Recording Studio Signal Flow and the V610


“ The [Spectra 1964] V610 has been a very valuable tool in my arsenal for several years now. I still prefer to use analog equipment for mastering, and the V610 has proven to be very flexible in different positions in the chain, depending on the style and type of music. Integrating into my system’s patching allows me to place it anywhere in the chain. What I found that surprised me the most, was to place it at the very front the rest of my gear. Doing so allows the limiter to act very quickly and remove unwanted quick short transients that can be problematic for other pieces down the line. This allows the rest of the chain to breathe a bit better, resulting in a more open and relaxed signal. On the back side of the chain, I can push a little bit and get a great closeness without hammering down the dynamics."


- Michael Romanowski, Grammy nominated mastering engineer, owner and chief mastering engineer at Coast Mastering and co-owner and founder of the analog tape label The Tape Project.



Michael Romanowski, in the studio at Coast Mastering.
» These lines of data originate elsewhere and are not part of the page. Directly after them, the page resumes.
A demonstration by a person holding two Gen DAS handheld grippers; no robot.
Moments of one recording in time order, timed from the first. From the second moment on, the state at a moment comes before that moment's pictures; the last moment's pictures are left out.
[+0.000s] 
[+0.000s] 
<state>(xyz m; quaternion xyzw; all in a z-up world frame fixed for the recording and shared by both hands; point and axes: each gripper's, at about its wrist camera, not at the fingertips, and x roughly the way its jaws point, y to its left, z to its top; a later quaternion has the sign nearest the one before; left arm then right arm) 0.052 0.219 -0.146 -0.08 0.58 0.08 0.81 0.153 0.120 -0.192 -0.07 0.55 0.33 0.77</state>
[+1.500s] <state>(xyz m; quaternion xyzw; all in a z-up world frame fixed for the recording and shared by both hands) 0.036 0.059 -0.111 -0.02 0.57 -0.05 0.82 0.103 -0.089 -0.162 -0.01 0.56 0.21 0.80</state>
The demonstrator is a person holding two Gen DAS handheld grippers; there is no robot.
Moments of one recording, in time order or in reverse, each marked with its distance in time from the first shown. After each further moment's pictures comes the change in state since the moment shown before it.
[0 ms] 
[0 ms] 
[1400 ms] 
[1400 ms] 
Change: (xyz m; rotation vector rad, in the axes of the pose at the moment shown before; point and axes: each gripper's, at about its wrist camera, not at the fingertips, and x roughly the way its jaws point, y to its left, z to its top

The Spectra 1964 model V610 is a necessary and versatile addition to any mastering suite. Typically, in mastering signal chain configurations, the V610 is used as the first device, as a peak limiter. The result is dramatic and measurable. With the inaudible elimination of audio program peaks, and due to the V610 being the fastest analog compressor/limiter in the world, the signal processing devices that follow the V610 have headroom increases of 6-12dB, a reduction of noise and overload distortion, and provide extended harmonic content that will otherwise be lost during conventional digital amplifier overload.


In the audio tracking environment, the V610 will rival, and in most cases, exceed any stand alone, or mixing console microphone preamplifier. In terms of headroom, there will be noticeable differences in the articulation of harmonics, and overall reduced distortion. As a vocal microphone preamplifier, excessive level changes will be easily accommodated by a compression circuit that is both fast, and transparent. Guitar tracks will be both accurate and richly harmonic. For the first time, many musicians will experience the true sound of an instrument that is operating in a peak-free environment.


Like other Spectra 1964 Complimiters, the V610 shares the revered and unequaled Spectra Sonics 601 Complimiter module. Originally introduced in 1969 via Spectra Sonics, the 601 set a standard that is well beyond the capabilities any other compressor/limiter circuit. The V610 is an enhanced version of the C610, in that it allows for easy recall of prior settings, in a high resolution dB format.


The ultra high quality Elma switches feature mil-spec metal film resistors, and long lasting contacts. In fact, the three space format of the V610 is due to the physical size of the switches on the control surface. In addition, the V610 employs the model 110A amplifier for makeup gain. The result is low distortion and noise, with a +24dBu output, irrespective of audio transient peaks.